Instructions to follow: Everything from the line containing "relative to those" through the line containing "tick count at" should be repeated exactly, and nothing else from the data.

┏━━

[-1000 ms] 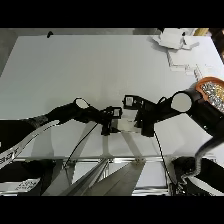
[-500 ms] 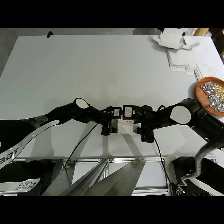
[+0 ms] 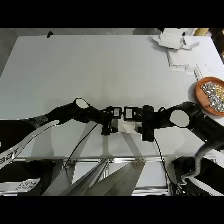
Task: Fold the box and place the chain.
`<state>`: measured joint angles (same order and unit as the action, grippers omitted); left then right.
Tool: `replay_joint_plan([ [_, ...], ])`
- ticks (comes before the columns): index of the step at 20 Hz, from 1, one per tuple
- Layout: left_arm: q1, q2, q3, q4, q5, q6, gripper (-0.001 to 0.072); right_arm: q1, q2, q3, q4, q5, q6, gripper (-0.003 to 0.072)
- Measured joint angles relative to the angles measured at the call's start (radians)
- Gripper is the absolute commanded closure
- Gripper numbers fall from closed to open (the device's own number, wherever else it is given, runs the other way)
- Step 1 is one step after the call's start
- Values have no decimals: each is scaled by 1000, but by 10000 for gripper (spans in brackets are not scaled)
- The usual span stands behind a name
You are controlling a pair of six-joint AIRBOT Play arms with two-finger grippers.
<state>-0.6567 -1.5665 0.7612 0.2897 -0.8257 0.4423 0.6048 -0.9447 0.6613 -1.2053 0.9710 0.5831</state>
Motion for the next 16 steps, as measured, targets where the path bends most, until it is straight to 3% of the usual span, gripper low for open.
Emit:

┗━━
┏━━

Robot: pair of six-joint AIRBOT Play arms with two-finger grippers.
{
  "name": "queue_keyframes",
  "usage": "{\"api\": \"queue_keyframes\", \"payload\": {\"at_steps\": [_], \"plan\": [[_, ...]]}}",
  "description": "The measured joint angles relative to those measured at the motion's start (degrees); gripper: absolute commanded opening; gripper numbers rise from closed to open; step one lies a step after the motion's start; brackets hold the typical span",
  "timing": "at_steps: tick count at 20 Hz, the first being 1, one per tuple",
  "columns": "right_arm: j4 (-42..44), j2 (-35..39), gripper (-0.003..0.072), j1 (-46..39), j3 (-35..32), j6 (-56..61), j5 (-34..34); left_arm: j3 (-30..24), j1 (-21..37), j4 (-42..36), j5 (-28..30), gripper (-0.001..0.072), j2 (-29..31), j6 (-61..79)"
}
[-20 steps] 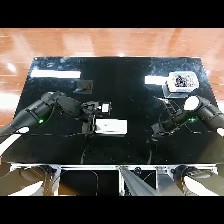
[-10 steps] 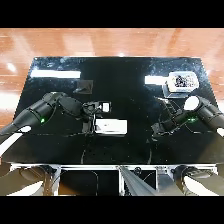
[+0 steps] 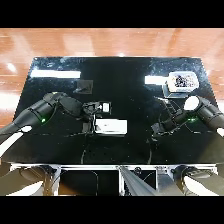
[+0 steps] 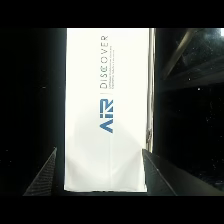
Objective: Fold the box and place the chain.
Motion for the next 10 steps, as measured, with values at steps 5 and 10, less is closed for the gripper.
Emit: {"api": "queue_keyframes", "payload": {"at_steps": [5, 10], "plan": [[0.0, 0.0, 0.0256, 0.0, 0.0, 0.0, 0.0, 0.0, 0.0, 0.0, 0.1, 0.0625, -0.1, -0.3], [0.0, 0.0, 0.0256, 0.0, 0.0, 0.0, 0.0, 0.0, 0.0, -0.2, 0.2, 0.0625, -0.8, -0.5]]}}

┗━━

Output for this exercise:
  "description": "The measured joint angles relative to those measured at the motion's start (degrees); gripper: absolute commanded opening; gripper numbers rise from closed to open; step one lies a step after the motion's start; brackets hold the typical span",
  "timing": "at_steps: tick count at 20 Hz, the first being 1, one per tuple",

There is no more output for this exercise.